## WORK INSTRUCTION
Output each line of the data below exactly, omitting any image.
SOURCE DATA START
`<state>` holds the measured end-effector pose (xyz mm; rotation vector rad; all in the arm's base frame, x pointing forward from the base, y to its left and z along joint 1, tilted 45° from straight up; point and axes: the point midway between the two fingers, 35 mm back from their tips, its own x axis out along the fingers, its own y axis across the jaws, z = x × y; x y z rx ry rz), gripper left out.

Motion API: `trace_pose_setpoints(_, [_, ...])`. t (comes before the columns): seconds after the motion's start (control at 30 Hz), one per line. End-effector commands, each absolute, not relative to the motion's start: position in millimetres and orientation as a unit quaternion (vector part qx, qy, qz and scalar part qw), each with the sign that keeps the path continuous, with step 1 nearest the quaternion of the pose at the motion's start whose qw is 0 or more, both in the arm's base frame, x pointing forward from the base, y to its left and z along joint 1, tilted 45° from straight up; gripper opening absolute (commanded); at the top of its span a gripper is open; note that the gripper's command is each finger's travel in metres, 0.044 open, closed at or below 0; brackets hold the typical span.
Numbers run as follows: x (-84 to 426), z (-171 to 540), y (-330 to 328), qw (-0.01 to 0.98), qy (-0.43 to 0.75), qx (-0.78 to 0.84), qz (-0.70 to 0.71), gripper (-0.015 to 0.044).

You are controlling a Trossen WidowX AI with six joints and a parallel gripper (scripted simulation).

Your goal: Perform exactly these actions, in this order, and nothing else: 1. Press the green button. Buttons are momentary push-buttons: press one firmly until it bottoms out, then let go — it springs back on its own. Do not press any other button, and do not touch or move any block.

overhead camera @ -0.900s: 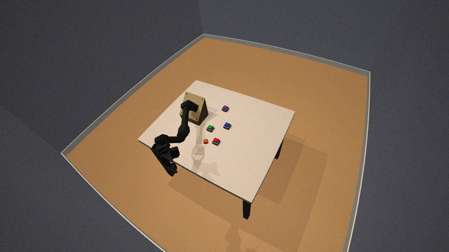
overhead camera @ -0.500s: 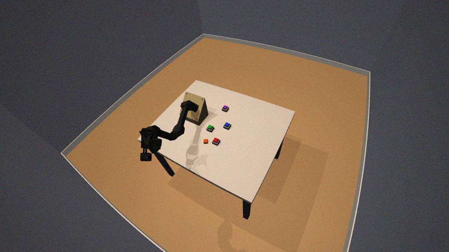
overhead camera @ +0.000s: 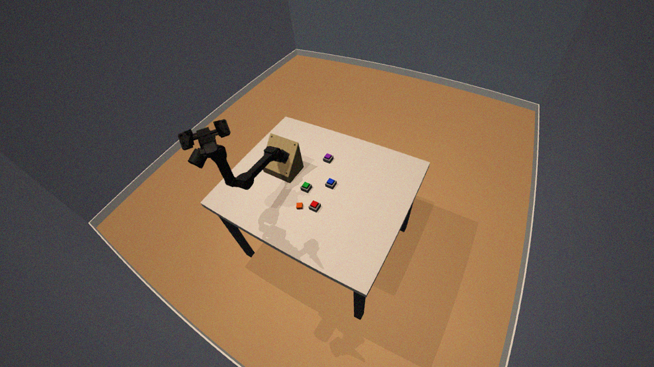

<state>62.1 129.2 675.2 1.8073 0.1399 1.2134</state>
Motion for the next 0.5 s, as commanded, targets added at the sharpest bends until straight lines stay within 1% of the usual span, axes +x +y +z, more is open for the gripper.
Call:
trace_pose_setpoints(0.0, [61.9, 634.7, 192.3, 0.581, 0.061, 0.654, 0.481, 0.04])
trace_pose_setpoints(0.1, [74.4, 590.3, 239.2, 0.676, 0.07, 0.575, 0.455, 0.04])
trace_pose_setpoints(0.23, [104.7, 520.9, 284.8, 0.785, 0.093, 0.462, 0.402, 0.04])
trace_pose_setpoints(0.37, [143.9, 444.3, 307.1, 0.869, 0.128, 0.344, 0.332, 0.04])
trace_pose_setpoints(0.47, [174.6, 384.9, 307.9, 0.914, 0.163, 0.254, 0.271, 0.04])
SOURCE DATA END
## ANSWER AREA
`<state>` holds the measured end-effector pose (xyz mm; rotation vector rad; all in the arm's base frame, x pointing forward from the base, y to its left and z along joint 1, tilted 45° from straight up; point and axes: the point midway between the two fingers, 35 mm back from their tips, its own x axis out along the fingers, its own y axis across the jaws, z = x × y; x y z rx ry rz), gripper left out.

Motion API: `trace_pose_setpoints(_, [_, ...])`. t (comes before the columns): seconds after the motion's start (control at 30 Hz), one per line. End-effector commands, each absolute, not relative to the motion's start: position in millimetres and orientation as a unit quaternion (vector part qx, qy, qz and scalar part qw), each with the sign that keeps the path continuous, with step 1 nearest the quaternion of the pose at the motion's start whose qw is 0 or more, both in the arm's base frame, x pointing forward from the base, y to its left and z along joint 1, tilted 45° from straight up; gripper opening absolute (commanded); at the top of its span a gripper is open; note that the gripper's command is each finger's travel in metres, 0.044 open, closed at or below 0; brackets hold the typical span.
Numbers run as follows: x (-84 to 426), z (-171 to 540), y (-330 to 328), qw (-0.01 to 0.98), qy (-0.43 to 0.75), qx (-0.78 to 0.84), qz (-0.70 to 0.71), gripper (-0.015 to 0.044).

You are controlling a Trossen WidowX AI with six joints and a parallel gripper (scripted simulation).

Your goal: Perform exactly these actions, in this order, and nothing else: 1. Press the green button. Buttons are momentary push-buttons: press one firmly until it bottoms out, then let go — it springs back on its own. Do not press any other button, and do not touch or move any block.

overhead camera @ -0.900s: 
overhead camera @ -0.500s: 
overhead camera @ +0.000s: 

<state>62.1 129.2 675.2 1.8073 0.1399 1.2134</state>
Motion for the next 0.5 s, as commanded, targets added at the sharpest bends until straight lines stay within 1% of the usual span, axes +x +y +z, more is open for the gripper.
Call:
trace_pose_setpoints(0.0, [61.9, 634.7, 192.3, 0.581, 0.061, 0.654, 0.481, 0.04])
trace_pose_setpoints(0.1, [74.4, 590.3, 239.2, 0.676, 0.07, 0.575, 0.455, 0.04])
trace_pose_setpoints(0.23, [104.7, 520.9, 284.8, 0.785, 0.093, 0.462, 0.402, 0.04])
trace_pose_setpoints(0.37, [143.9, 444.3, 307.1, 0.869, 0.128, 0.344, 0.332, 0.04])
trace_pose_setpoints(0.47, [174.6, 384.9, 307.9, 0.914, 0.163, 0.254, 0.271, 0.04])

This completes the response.